** Goal of the exercise **
Please return each record exactly, leaving nothing out.

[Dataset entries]
========================================================================
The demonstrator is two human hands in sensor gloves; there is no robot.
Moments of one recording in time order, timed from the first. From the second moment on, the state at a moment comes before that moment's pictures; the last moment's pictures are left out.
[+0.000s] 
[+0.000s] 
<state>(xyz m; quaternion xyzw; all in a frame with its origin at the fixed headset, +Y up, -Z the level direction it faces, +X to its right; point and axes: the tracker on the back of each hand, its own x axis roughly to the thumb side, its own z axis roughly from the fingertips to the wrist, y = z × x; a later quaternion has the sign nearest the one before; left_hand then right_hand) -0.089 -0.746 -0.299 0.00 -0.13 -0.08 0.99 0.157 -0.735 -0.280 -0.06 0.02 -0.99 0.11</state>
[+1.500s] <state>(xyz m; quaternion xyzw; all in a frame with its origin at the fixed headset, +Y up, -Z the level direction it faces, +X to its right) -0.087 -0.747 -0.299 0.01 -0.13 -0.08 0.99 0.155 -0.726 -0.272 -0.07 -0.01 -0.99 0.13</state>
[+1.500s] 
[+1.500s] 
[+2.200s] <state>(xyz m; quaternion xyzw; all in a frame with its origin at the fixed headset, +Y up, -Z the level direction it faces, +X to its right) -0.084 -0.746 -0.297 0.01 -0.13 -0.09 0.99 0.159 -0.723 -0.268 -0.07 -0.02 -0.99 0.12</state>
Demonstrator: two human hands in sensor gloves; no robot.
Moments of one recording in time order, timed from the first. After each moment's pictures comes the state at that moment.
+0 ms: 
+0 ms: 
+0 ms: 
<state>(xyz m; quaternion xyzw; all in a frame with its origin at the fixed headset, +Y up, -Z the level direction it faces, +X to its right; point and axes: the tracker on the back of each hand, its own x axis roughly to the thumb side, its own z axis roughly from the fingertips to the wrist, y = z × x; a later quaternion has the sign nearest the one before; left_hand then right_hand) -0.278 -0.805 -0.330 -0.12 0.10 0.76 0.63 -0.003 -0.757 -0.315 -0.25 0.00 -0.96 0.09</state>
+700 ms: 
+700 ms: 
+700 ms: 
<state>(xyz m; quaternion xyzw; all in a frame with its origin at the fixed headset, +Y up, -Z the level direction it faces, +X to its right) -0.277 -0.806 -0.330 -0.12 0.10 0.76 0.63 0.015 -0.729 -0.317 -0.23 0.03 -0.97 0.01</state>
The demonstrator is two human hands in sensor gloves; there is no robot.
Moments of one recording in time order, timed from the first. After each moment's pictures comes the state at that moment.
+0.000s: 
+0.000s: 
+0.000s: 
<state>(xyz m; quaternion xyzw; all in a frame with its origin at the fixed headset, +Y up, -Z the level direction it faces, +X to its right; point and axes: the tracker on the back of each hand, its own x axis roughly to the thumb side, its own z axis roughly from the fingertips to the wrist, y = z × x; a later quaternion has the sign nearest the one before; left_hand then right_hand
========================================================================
** Result of the exercise **
The demonstrator is two human hands in sensor gloves; there is no robot.
Moments of one recording in time order, timed from the first. From the second moment on, the state at a moment comes before that moment's pictures; the last moment's pictures are left out.
[+0.000s] 
[+0.000s] 
<state>(xyz m; quaternion xyzw; all in a frame with its origin at the fixed headset, +Y up, -Z the level direction it faces, +X to its right; point and axes: the tracker on the back of each hand, its own x axis roughly to the thumb side, its own z axis roughly from the fingertips to the wrist, y = z × x; a later quaternion has the sign nearest the one before; left_hand then right_hand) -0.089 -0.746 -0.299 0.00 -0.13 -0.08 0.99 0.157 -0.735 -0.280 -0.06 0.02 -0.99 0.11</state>
[+1.500s] <state>(xyz m; quaternion xyzw; all in a frame with its origin at the fixed headset, +Y up, -Z the level direction it faces, +X to its right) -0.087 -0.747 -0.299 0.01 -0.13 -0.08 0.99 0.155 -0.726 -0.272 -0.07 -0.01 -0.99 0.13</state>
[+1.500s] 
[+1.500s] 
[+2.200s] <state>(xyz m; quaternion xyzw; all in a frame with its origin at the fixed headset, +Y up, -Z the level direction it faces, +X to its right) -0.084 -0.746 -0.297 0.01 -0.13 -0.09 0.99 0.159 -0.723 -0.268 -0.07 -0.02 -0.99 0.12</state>
Demonstrator: two human hands in sensor gloves; no robot.
Moments of one recording in time order, timed from the first. After each moment's pictures comes the state at that moment.
+0 ms: 
+0 ms: 
+0 ms: 
<state>(xyz m; quaternion xyzw; all in a frame with its origin at the fixed headset, +Y up, -Z the level direction it faces, +X to its right; point and axes: the tracker on the back of each hand, its own x axis roughly to the thumb side, its own z axis roughly from the fingertips to the wrist, y = z × x; a later quaternion has the sign nearest the one before; left_hand then right_hand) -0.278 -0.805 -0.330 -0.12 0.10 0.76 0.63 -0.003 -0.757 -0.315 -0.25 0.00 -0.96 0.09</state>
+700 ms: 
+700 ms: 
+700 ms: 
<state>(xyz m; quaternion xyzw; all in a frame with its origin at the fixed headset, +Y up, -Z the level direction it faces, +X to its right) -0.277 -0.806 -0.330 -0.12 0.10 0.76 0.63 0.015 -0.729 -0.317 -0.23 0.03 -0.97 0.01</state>
The demonstrator is two human hands in sensor gloves; there is no robot.
Moments of one recording in time order, timed from the first. After each moment's pictures comes the state at that moment.
+0.000s: 
+0.000s: 
+0.000s: 
<state>(xyz m; quaternion xyzw; all in a frame with its origin at the fixed headset, +Y up, -Z the level direction it faces, +X to its right; point and axes: the tracker on the back of each hand, its own x axis roughly to the thumb side, its own z axis roughly from the fingertips to the wrist, y = z × x; a later quaternion has the sign nearest the one before; left_hand then right_hand

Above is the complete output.